Your answer should be the full set of entries, given again without alteration.

━━━ DATA SHOWN

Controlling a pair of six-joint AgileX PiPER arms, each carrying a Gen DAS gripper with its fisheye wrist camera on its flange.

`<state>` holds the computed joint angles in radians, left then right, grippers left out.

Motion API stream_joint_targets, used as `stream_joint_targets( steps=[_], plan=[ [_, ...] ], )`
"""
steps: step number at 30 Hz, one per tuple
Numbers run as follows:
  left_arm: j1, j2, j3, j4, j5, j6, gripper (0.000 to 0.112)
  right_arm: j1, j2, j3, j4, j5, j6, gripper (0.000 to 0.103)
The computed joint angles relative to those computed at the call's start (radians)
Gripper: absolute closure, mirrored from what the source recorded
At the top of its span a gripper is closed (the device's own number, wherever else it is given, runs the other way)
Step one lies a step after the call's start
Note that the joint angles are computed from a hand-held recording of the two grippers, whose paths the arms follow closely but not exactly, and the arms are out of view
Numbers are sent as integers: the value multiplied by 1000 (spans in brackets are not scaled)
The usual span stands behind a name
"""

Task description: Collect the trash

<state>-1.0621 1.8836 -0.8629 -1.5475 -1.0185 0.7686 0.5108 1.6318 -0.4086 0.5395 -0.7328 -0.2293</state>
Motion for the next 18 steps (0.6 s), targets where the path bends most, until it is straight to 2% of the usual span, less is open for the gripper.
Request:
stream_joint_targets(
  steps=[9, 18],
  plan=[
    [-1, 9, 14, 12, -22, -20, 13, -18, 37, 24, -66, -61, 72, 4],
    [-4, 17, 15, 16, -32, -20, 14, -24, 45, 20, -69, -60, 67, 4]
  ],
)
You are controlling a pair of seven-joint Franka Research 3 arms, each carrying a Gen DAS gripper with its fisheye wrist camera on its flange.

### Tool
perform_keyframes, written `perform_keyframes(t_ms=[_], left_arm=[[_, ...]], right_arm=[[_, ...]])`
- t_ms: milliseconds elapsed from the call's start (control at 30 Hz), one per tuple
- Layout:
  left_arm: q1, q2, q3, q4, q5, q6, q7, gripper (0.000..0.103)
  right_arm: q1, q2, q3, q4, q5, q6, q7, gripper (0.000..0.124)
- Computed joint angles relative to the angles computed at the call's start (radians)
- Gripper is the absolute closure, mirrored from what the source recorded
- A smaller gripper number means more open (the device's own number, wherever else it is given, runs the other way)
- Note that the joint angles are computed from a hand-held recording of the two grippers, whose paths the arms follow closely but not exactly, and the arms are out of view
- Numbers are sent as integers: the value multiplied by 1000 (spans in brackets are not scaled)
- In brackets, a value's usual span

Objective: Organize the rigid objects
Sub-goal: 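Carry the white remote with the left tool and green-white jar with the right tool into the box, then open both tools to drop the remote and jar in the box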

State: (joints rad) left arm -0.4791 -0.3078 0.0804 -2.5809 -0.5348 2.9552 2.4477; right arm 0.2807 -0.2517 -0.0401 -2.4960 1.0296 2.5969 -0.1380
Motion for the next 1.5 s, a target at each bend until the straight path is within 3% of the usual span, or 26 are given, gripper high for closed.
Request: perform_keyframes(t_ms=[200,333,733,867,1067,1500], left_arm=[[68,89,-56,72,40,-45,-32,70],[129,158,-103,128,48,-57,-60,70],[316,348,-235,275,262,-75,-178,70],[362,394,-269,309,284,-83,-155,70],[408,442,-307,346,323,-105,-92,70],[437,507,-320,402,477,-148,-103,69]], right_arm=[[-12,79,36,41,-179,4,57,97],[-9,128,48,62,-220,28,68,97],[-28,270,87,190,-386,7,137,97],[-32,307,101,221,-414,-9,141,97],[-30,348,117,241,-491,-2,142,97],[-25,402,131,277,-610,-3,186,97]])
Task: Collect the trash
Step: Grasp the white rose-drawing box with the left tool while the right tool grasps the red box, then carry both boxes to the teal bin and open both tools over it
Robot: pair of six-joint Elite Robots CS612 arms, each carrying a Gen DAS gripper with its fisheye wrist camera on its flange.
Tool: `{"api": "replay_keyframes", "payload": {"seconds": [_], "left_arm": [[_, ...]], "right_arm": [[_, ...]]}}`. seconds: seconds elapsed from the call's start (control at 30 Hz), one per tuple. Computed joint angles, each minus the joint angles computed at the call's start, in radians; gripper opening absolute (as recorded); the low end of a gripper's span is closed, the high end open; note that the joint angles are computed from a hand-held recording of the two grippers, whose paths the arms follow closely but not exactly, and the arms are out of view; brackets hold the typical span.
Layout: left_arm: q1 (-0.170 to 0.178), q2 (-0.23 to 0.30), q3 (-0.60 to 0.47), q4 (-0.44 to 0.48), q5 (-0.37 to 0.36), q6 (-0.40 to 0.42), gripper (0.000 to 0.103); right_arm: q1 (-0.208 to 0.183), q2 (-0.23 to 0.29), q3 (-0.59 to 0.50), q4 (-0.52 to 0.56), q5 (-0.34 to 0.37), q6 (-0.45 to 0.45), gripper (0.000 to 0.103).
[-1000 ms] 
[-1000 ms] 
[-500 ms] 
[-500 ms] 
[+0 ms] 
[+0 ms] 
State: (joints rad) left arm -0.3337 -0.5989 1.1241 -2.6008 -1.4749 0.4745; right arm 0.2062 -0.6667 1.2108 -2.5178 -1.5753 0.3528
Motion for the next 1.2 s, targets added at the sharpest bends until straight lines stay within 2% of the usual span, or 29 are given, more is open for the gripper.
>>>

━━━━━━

### TASK SOLUTION
Controlling a pair of six-joint AgileX PiPER arms, each carrying a Gen DAS gripper with its fisheye wrist camera on its flange.

`<state>` holds the computed joint angles in radians, left then right, grippers left out.

Motion API stream_joint_targets, used as `stream_joint_targets( steps=[_], plan=[ [_, ...] ], )`
"""
steps: step number at 30 Hz, one per tuple
Numbers run as follows:
  left_arm: j1, j2, j3, j4, j5, j6, gripper (0.000 to 0.112)
  right_arm: j1, j2, j3, j4, j5, j6, gripper (0.000 to 0.103)
The computed joint angles relative to those computed at the call's start (radians)
Gripper: absolute closure, mirrored from what the source recorded
At the top of its span a gripper is closed (the device's own number, wherever else it is given, runs the other way)
Step one lies a step after the call's start
Note that the joint angles are computed from a hand-held recording of the two grippers, whose paths the arms follow closely but not exactly, and the arms are out of view
Numbers are sent as integers: the value multiplied by 1000 (spans in brackets are not scaled)
The usual span stands behind a name
"""

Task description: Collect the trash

<state>-1.0621 1.8836 -0.8629 -1.5475 -1.0185 0.7686 0.5108 1.6318 -0.4086 0.5395 -0.7328 -0.2293</state>
Motion for the next 18 steps (0.6 s), targets where the path bends most, until it is straight to 2% of the usual span, less is open for the gripper.
Request:
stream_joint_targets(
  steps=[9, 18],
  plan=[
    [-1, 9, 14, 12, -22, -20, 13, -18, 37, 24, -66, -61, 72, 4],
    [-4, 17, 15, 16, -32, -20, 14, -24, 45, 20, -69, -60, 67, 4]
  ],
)
You are controlling a pair of seven-joint Franka Research 3 arms, each carrying a Gen DAS gripper with its fisheye wrist camera on its flange.

### Tool
perform_keyframes, written `perform_keyframes(t_ms=[_], left_arm=[[_, ...]], right_arm=[[_, ...]])`
- t_ms: milliseconds elapsed from the call's start (control at 30 Hz), one per tuple
- Layout:
  left_arm: q1, q2, q3, q4, q5, q6, q7, gripper (0.000..0.103)
  right_arm: q1, q2, q3, q4, q5, q6, q7, gripper (0.000..0.124)
- Computed joint angles relative to the angles computed at the call's start (radians)
- Gripper is the absolute closure, mirrored from what the source recorded
- A smaller gripper number means more open (the device's own number, wherever else it is given, runs the other way)
- Note that the joint angles are computed from a hand-held recording of the two grippers, whose paths the arms follow closely but not exactly, and the arms are out of view
- Numbers are sent as integers: the value multiplied by 1000 (spans in brackets are not scaled)
- In brackets, a value's usual span

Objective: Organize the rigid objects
Sub-goal: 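Carry the white remote with the left tool and green-white jar with the right tool into the box, then open both tools to drop the remote and jar in the box
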
State: (joints rad) left arm -0.4791 -0.3078 0.0804 -2.5809 -0.5348 2.9552 2.4477; right arm 0.2807 -0.2517 -0.0401 -2.4960 1.0296 2.5969 -0.1380
Motion for the next 1.5 s, a target at each bend until the straight path is within 3% of the usual span, or 26 are given, gripper high for closed.
Request: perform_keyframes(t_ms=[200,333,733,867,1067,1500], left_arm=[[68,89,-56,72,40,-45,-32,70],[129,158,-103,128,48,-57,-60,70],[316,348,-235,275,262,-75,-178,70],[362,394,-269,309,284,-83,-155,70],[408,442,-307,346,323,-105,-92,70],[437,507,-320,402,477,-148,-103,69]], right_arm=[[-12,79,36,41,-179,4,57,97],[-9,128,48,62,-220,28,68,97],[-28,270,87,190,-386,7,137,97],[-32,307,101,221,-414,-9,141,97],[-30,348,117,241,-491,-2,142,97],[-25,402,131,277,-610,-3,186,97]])
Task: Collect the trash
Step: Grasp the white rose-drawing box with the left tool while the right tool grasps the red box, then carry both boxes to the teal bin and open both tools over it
Robot: pair of six-joint Elite Robots CS612 arms, each carrying a Gen DAS gripper with its fisheye wrist camera on its flange.
Tool: `{"api": "replay_keyframes", "payload": {"seconds": [_], "left_arm": [[_, ...]], "right_arm": [[_, ...]]}}`. seconds: seconds elapsed from the call's start (control at 30 Hz), one per tuple. Computed joint angles, each minus the joint angles computed at the call's start, in radians; gripper opening absolute (as recorded); the low end of a gripper's span is closed, the high end open; note that the joint angles are computed from a hand-held recording of the two grippers, whose paths the arms follow closely but not exactly, and the arms are out of view; brackets hold the typical span.
Layout: left_arm: q1 (-0.170 to 0.178), q2 (-0.23 to 0.30), q3 (-0.60 to 0.47), q4 (-0.44 to 0.48), q5 (-0.37 to 0.36), q6 (-0.40 to 0.42), gripper (0.000 to 0.103); right_arm: q1 (-0.208 to 0.183), q2 (-0.23 to 0.29), q3 (-0.59 to 0.50), q4 (-0.52 to 0.56), q5 (-0.34 to 0.37), q6 (-0.45 to 0.45), gripper (0.000 to 0.103).
[-1000 ms] 
[-1000 ms] 
[-500 ms] 
[-500 ms] 
[+0 ms] 
[+0 ms] 
State: (joints rad) left arm -0.3337 -0.5989 1.1241 -2.6008 -1.4749 0.4745; right arm 0.2062 -0.6667 1.2108 -2.5178 -1.5753 0.3528
Motion for the next 1.2 s, targets added at the sharpest bends until straight lines stay within 2% of the usual span, or 29 are given, more is open for the gripper.
>>>

Nothing further is required for this exercise.